*To do*. Write the full listing out again, word for word, but omit the pictures.

[Data to use Boundary: Start]

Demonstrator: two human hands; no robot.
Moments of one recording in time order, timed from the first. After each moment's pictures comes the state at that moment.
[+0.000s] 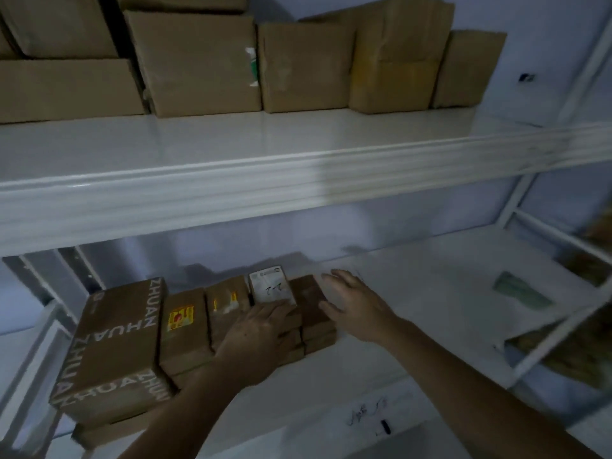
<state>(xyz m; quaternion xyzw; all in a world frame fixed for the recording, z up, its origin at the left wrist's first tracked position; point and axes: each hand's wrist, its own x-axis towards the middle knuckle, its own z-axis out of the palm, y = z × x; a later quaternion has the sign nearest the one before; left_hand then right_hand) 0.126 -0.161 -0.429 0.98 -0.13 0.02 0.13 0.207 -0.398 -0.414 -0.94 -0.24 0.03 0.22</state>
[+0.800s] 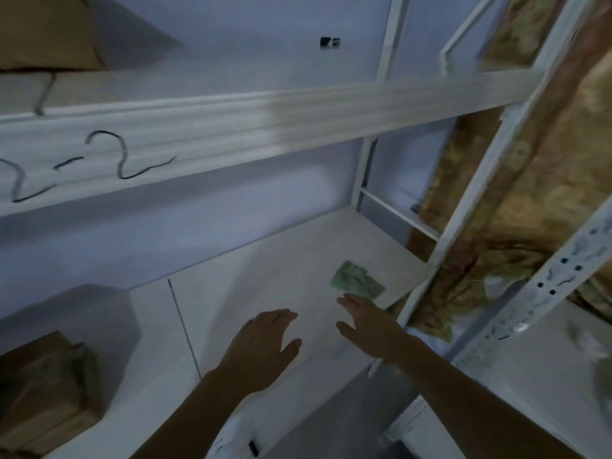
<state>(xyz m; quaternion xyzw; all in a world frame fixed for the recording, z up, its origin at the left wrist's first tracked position) 0.275 -0.602 -0.479 0.95 -0.25 -0.08 0.15 0.290 -0.874 -0.511 -0.98 -0.05 0.11 0.14</state>
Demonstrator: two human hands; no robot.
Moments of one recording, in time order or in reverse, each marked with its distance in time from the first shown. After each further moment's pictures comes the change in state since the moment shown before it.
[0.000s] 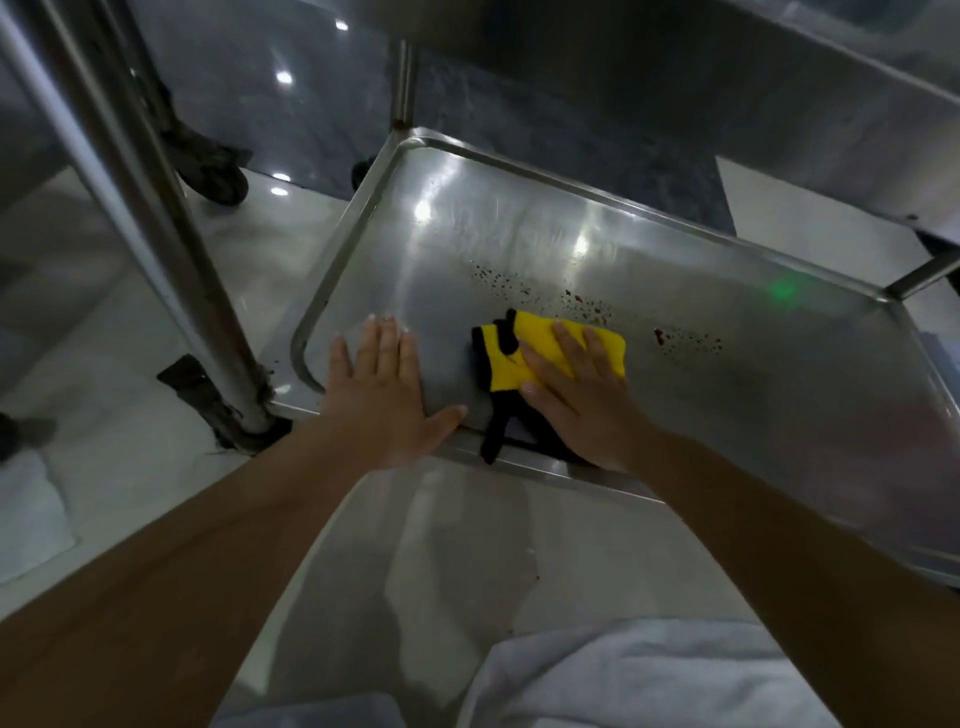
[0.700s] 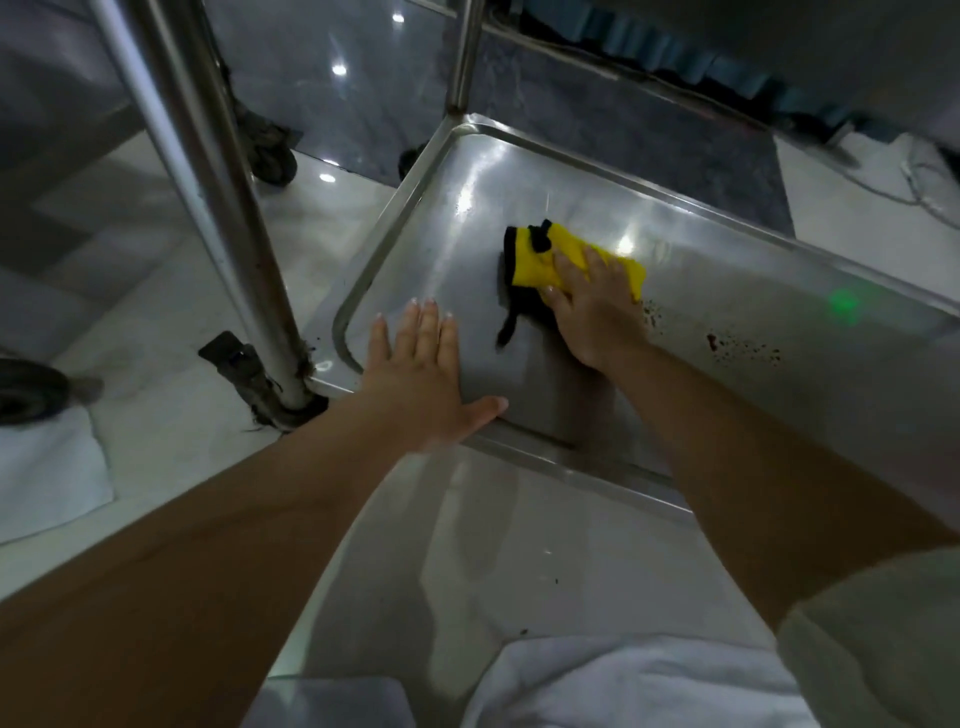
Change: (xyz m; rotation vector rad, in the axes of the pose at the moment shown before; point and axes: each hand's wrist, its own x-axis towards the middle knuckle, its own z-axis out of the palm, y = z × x) left_hand 0.002 0.006 -0.001 -0.025 -0.017 -0.020; right_hand 0.102 -0.008 -0.012 0.091 0.248 0.127
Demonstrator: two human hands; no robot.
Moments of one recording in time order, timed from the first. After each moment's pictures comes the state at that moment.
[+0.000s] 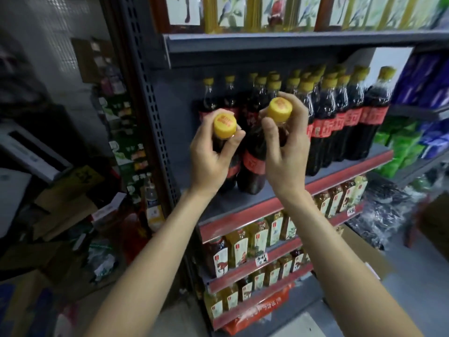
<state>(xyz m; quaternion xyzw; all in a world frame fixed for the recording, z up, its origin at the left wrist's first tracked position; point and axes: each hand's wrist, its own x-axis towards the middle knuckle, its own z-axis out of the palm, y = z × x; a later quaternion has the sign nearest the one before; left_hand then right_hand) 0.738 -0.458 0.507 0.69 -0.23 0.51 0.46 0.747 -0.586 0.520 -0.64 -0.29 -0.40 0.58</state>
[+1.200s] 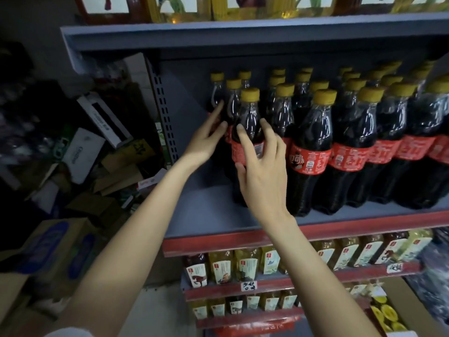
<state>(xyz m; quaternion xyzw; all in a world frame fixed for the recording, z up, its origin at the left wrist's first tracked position) 0.871 -0.436 0.493 0.81 0.03 0.26 0.52 0.864 -0.602 0.468 -0.80 -0.35 -0.39 0.30</state>
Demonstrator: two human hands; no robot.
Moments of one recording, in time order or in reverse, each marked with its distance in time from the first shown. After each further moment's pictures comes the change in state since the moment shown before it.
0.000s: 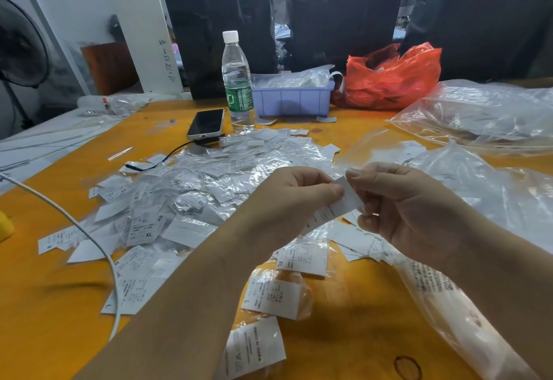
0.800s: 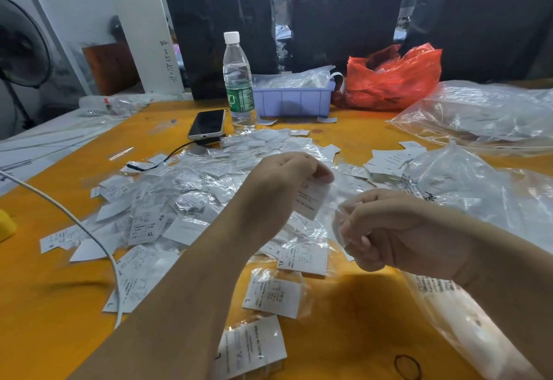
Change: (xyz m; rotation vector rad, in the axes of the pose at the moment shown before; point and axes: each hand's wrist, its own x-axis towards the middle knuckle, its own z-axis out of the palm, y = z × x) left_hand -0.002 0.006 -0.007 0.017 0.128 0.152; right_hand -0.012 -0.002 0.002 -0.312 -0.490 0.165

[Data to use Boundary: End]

*Solved problem*.
Demonstrator: two human hands; no robot.
Moments of one recording in time order, timed from the first. After each moment's pictures comes the state at that moment.
[+0.000s] 
<state>(xyz m; quaternion xyzw; all in a world frame fixed for the recording, z up, its origin at the left wrist's first tracked position; point and axes: each hand's wrist, its own x-axis towards the middle knuckle, its own z-axis out of the palm, y = z × x; a later quaternion has the sign nearest the one before; left_hand then right_hand) 0.126 -0.161 -0.429 0.98 -0.13 0.02 0.13 0.207 -0.398 -0.414 -0.94 -0.24 0.03 0.22</state>
[+0.800s] 
<state>(xyz m; quaternion xyzw; all in a world frame fixed for the recording, z up, its origin at the left wrist's first tracked position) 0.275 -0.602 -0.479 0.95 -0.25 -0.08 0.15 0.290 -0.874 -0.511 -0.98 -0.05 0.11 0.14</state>
Demonstrator: two human hands; no robot.
Moments of one recording, in time order or in reverse, each marked with its distance in time from the first shown. After each further moment's pictures comes the change in state since the moment shown before it.
[0.000s] 
[0.700s] 
Change: (xyz m; rotation vector rad, in the axes of the pose at the moment shown before; point and axes: each hand's wrist, its own x-axis towards the middle knuckle, its own z-axis out of the palm, y = z × x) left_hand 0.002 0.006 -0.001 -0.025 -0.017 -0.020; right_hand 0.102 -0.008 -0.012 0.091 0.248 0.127
Demonstrator: two human hands; no robot.
Moments of one recording in time order, timed from the first. After each moment's pictures comes the state at that moment.
[+0.000s] 
<state>(xyz m; quaternion xyzw; all in a world frame fixed for the recording, z up, its origin at the left wrist's first tracked position; point and axes: each hand's wrist, its own x-axis towards the middle knuckle, its own z-axis out of the palm, y = z × x; a later quaternion has the sign nearest the one before; left_hand then right_hand) 0.738 -0.458 0.507 0.69 -0.23 0.51 0.46 0.747 -0.586 0.520 -0.64 -0.29 -0.40 0.58</state>
[+1.200s] 
<state>(xyz m; quaternion xyzw; all in a world frame fixed for the recording, z up, its origin at the left wrist's first tracked position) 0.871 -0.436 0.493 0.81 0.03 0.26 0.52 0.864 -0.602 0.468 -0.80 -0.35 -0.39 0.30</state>
Demonstrator: two human hands; no robot.
Moments of one recording, in time order or in reverse, each marked with its distance in time from the first shown. After each further moment's pictures comes the change in state since the moment shown before it.
0.000s: 
0.800s: 
Change: (xyz m; rotation vector rad, in the axes of the pose at the moment shown before; point and axes: each hand's wrist, its own x-axis towards the middle knuckle, its own z-axis out of the palm, y = z × x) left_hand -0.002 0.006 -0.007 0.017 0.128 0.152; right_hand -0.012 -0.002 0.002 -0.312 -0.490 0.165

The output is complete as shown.